Like Brooks, Red is shipped off to the outside world in a bus. He's put in a halfway house and now works in a grocery store. He doesn't like the outside world, he's been too "institutionalized." But the only reason why he doesn't take his own life like Brooks is because of that promise he made to Andy. Like he said, he goes to Buxton, looks for the oak tree and the fence with the volcanic rock. Underneith the rock is a tin box, and inside the tin box, a letter, adressed to Red, along with some money, which no doubt is for Red to go to Mexico and join Andy in whatever he's doing in Mexico. Red takes the money and indeed uses it to go to Mexico, where, on the Pacific, he finds Andy fixing up an old boat, like he said. And now the two are finally back together, allowed to be friends still, but now both free, on an ocean that has no memory...

I was persueded to see The Shawshank Redemption by a good internet buddy who claimed this was his favorite film, and I can perfectly see why he loves it. I'm not a 90's film buff but I can easily say that this is one of the best of the 90's. A well crafted film with an excellent script and an excellent cast. What I love most about The Shawshank Redemption, besides the perfect on screen relationship between Freeman and Robbins, is the fact that there is absolutley, positively no useless information in this film. Every scene, every line, every object has some kind of significance, be it the rocks that Andy collects, the rock hammer, or even Red saying Andy has "shitty pipe dreams" (because he does, after all, escape in a sewage pipe!). I loved how everything that happened in the film came together in the end, when Red was reciting to us how Andy escaped. Another thing I love about the script is the superb diolouge. I remember that another friend of mine complained that not every film has to have "sound bite" dialouge to have great diolouge. The Shawshank Redemption may have "sound bite" dialouge, but it in no way ruins the film. There are so many excellent peices of dialouge, especially those spoken by Freeman as the narriator. The characters of this film are equally as well written. If you can't tell already, I really was interested in the character of Andy. He is a strong, inspiring figure, he'll do anything to reach his dream of ultamate redemption: To live on the ocean that doesn't ask questions, that won't look down on him just because he's a convict (even though an innocent one). But there's too much that I love about the plot...

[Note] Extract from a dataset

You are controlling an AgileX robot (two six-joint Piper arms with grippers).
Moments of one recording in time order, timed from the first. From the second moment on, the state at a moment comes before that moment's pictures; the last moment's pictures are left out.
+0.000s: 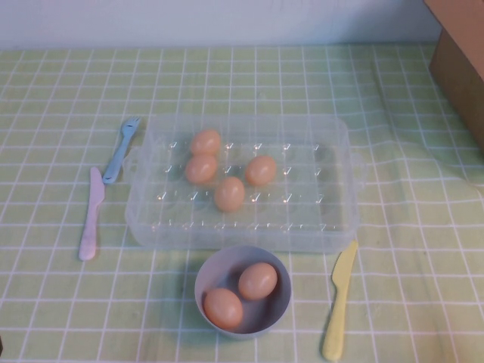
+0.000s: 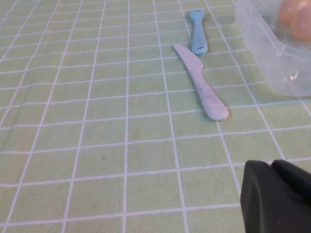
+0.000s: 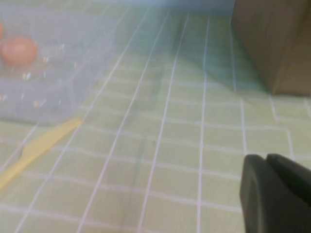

Likewise, the performances from the cast are very strong. Of course, the leads are excellent, and Freeman is able to narriate the film smoothly. His best scene is his final parole meeting, with that great speech he delivers. Freeman plays his role perfectly, as a man who's given up because he's too realistic. Red has no dreams, he just knows that he'll be forever bound to the prison walls of Shawshank, free or not. Robbins plays Andy with the right amount of silent power and slyness to pull his character off conviningly. James Whitmore as the sweet buy tragic Brooks is also noticable, his best scene being when he treatens the life of another convict just to keep himself in prison. Also noticable are Bob Gunton as the warden and Clancy Brown as the ruthless officer, both play their roles with the right amount of terrifying menace.

I really think this is a film not to be missed. Predictable it may be, but how could you bemoan such petty issues in face of such an excellent film? Besides, not every film has to be an unpredictable peice of pretentious art, anyway.